Dal 1992 la sede veneziana è iscritta nel Registro Regionale Veneto del Volontariato. Così facendo, l’associazione ha stipulato Convenzioni per servizi in alcuni musei. Tra questi il Museo della Ceramica alla Cà d’Oro e la Sezione archeologica del Museo di Torcello. Inoltre si registrano anche collaborazioni con la Fondazione Querini Stampalia, la Fondazione Ugo e Olga Levi, l’Archivio Patriarcale e l’ASAC Archivio Storico delle Arti Contemporanee della Biennale.

Nell’ex-convento dei Frati che, dai primi del 1800, conserva i documenti della Serenissima, la Convenzione con l’Archivio di Stato di Venezia vede un gruppo di soci svolgere un importante lavoro di volontariato per la sistemazione e catalogazione del materiale archivistico e per potenziare alcuni servizi resi al pubblico dall’Istituto.

L’attività di un socio Archeoclub all’Archivio di Stato di Venezia è uno dei sei episodi del film-documentario di Carlo Mazzacurati “Sei Venezia”.

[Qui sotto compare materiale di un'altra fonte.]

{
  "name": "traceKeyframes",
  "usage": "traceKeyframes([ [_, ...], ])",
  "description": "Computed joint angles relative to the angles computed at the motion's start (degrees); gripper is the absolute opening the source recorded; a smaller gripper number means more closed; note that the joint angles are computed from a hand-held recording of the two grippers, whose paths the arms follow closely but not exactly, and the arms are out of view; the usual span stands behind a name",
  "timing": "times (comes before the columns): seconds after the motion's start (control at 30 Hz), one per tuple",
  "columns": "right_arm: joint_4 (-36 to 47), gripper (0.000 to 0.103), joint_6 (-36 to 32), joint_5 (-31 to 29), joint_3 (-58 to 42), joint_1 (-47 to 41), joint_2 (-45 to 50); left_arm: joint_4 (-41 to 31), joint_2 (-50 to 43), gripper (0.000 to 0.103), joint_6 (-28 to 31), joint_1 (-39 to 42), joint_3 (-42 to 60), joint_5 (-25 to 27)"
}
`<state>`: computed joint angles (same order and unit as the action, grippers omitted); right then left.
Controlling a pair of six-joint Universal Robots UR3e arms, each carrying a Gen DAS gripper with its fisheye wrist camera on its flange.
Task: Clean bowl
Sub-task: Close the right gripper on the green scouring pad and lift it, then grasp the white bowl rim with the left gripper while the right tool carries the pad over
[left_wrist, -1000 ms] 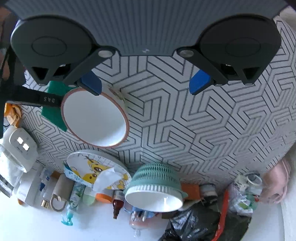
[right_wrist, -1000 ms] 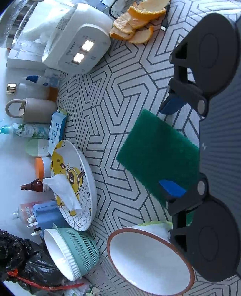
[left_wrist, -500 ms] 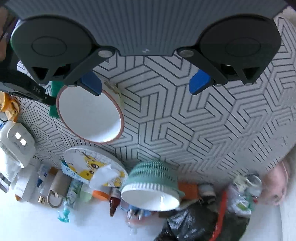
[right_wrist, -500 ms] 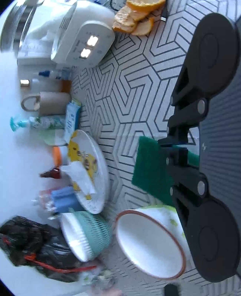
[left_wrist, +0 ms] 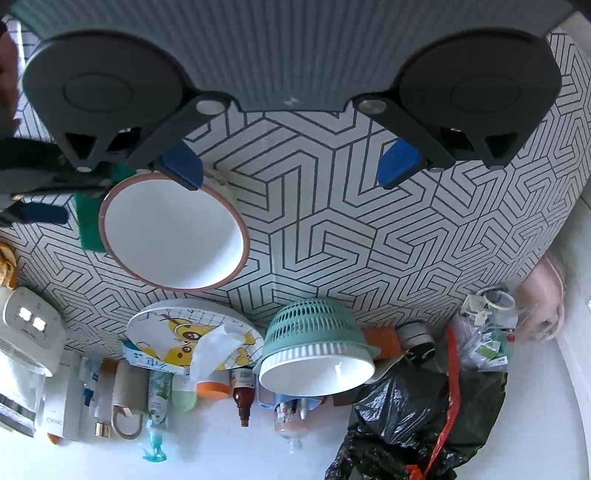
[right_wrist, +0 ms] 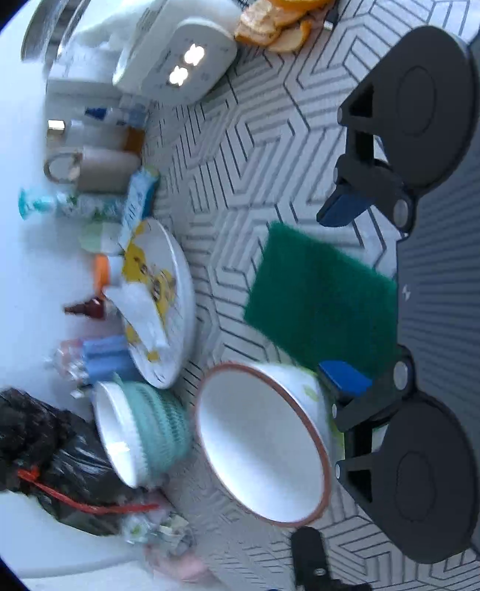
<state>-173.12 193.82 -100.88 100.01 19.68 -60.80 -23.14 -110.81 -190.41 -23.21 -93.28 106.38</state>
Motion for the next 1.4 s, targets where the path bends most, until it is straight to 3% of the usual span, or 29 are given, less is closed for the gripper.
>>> traceKeyframes([
  [0.13,1.17,0.092,-0.06,-2.37,-1.55,0.93,1.11,-0.42,0.18,0.103,-0.04,0.08,0.20,-0.15],
  [0.33,-0.73,0.092,-1.08,1.14,0.46,-0.88,0.50,0.04,-0.15,0.103,-0.11,-0.09,0.36,-0.41],
  [0.47,-7.23,0.074,-4.95,3.75,3.96,-1.20,0.41,0.36,-0.28,0.103,-0.09,-0.42,0.24,-0.01],
  [0.67,-10.20,0.068,-6.24,3.95,4.91,-0.92,0.99,0.18,-0.12,0.103,-0.08,-0.46,0.19,-0.18],
  [0.73,-11.54,0.055,-6.66,4.45,5.40,-0.61,1.06,1.96,1.10,0.103,1.86,1.05,-2.29,-2.16],
  [0.8,-11.57,0.029,-7.38,5.20,5.19,-0.24,1.06,3.18,2.06,0.103,3.21,2.05,-4.25,-3.68],
  [0.9,-11.17,0.015,-7.92,5.30,4.21,0.78,1.46,3.38,2.34,0.103,3.14,1.84,-4.90,-3.85],
  [1.0,-12.14,0.010,-7.36,5.22,4.68,1.09,1.40,2.59,2.19,0.103,3.25,1.90,-4.12,-4.25],
  [1.4,-18.70,0.010,-5.58,6.25,13.41,-1.22,-4.18,1.16,5.68,0.103,3.69,6.11,-5.74,-11.87],
])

Dopo un lavoro durato un decennio, ad inizio 2017 l’Archeoclub di Venezia ha permesso la digitalizzazione di 3100 mappe napoleoniche.

Queste convenzioni sono anche un’importante occasione di tirocinio-formazione lavoro per gli studenti universitari. Anche grazie a questo apprendistato, sono diversi gli ex-tirocinanti che hanno poi intrapreso la strada professionale, dall’archeologia al restauro, al lavoro in biblioteca.